Work to be completed:
Using the data below, return the stretch from the line that contains "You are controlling" through the line that contains "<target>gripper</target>", both included, exactly as it stands and nothing beyond it.

Records from a dataset

----------------

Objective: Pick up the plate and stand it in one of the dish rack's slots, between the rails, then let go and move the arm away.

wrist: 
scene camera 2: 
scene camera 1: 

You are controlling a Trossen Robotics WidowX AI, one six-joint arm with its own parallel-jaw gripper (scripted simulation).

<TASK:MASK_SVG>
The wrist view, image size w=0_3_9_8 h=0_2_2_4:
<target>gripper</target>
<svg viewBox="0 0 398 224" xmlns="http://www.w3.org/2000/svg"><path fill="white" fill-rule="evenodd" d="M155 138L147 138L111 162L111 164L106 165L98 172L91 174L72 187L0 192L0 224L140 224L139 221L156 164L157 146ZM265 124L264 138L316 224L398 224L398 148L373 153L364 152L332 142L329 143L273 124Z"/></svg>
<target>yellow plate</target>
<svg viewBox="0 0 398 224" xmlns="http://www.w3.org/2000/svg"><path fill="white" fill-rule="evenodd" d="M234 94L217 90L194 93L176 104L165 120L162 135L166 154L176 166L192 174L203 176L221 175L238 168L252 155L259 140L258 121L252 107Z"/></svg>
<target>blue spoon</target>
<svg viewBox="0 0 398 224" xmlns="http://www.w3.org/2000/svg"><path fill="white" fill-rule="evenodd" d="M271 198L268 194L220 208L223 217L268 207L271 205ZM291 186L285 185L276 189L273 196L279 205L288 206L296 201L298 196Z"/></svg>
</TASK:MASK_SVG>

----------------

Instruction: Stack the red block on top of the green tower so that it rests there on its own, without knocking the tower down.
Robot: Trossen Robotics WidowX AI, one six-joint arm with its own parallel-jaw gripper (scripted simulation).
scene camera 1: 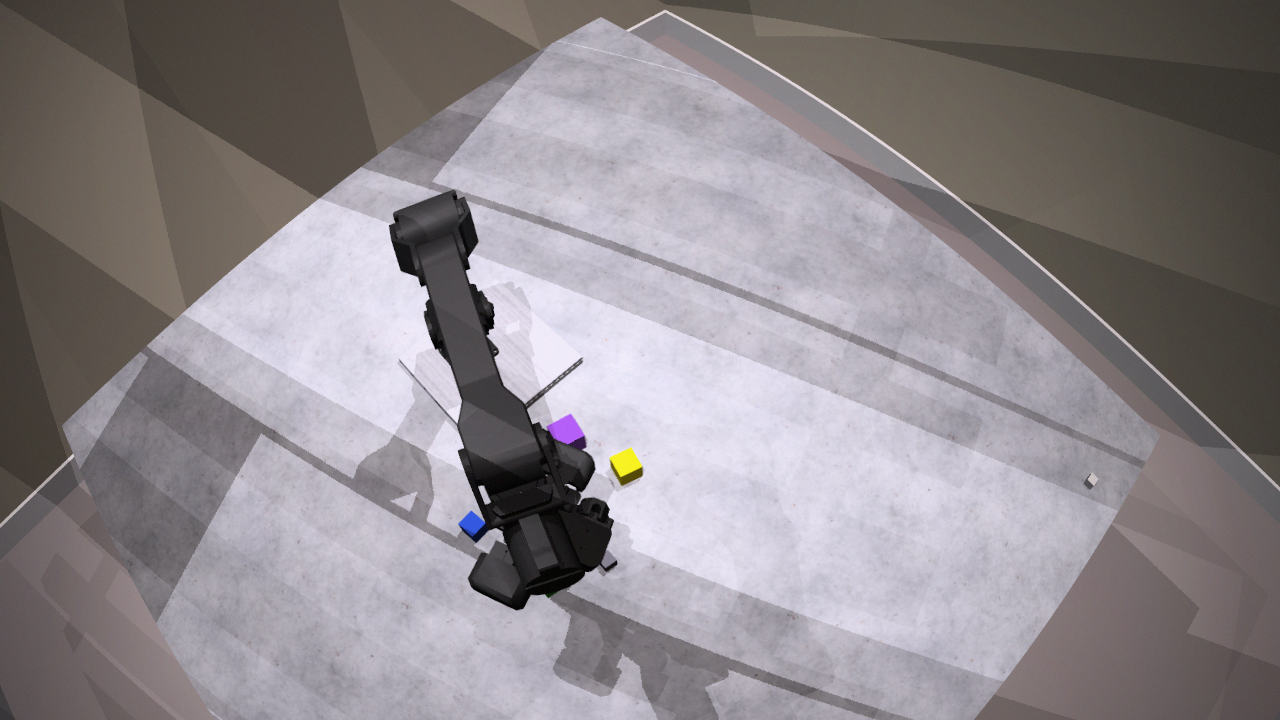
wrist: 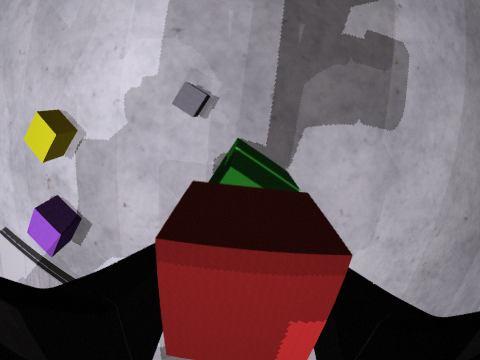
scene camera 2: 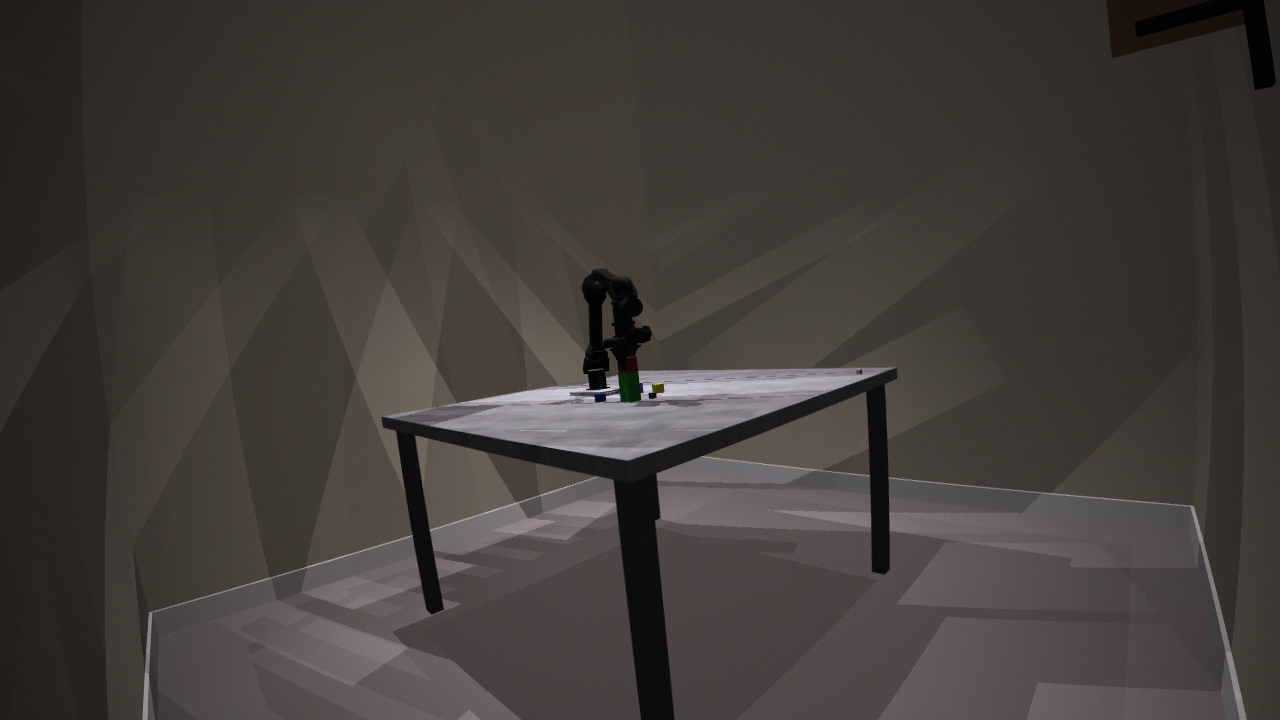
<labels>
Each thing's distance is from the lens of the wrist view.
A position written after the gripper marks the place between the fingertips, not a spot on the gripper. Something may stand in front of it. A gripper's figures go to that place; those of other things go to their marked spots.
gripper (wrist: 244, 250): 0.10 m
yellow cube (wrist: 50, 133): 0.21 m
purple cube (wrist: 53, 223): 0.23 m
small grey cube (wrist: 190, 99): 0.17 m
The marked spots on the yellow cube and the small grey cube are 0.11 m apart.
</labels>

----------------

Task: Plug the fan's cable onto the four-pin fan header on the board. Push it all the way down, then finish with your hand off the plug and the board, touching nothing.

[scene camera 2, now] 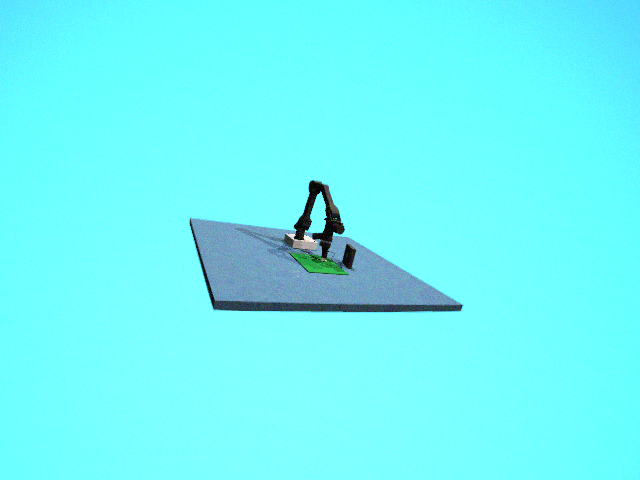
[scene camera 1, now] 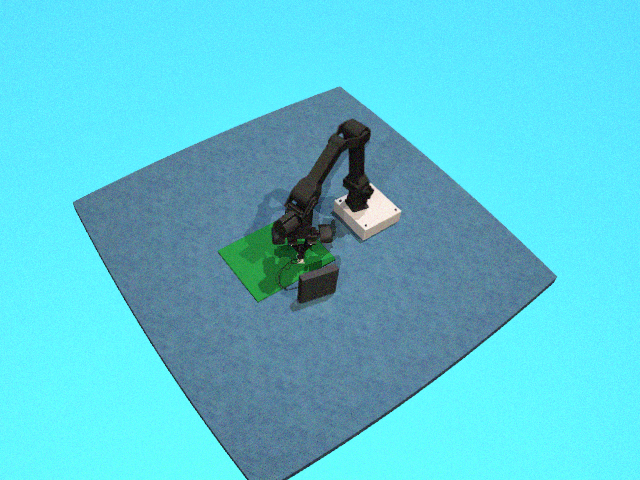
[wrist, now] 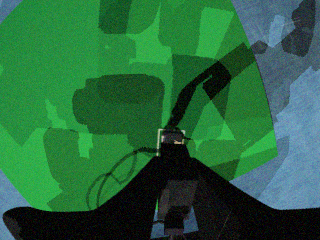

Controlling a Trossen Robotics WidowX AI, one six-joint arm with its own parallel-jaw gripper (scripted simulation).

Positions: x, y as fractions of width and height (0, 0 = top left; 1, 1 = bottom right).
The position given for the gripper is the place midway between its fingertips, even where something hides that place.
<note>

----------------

Output of the task:
You are controlling a Trossen Robotics WidowX AI, one six-joint arm with its own parallel-jaw gripper (scripted simulation).

<TASK:MASK_SVG>
The wrist view, image size w=0_3_9_8 h=0_2_2_4:
<target>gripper</target>

This answer is now finished.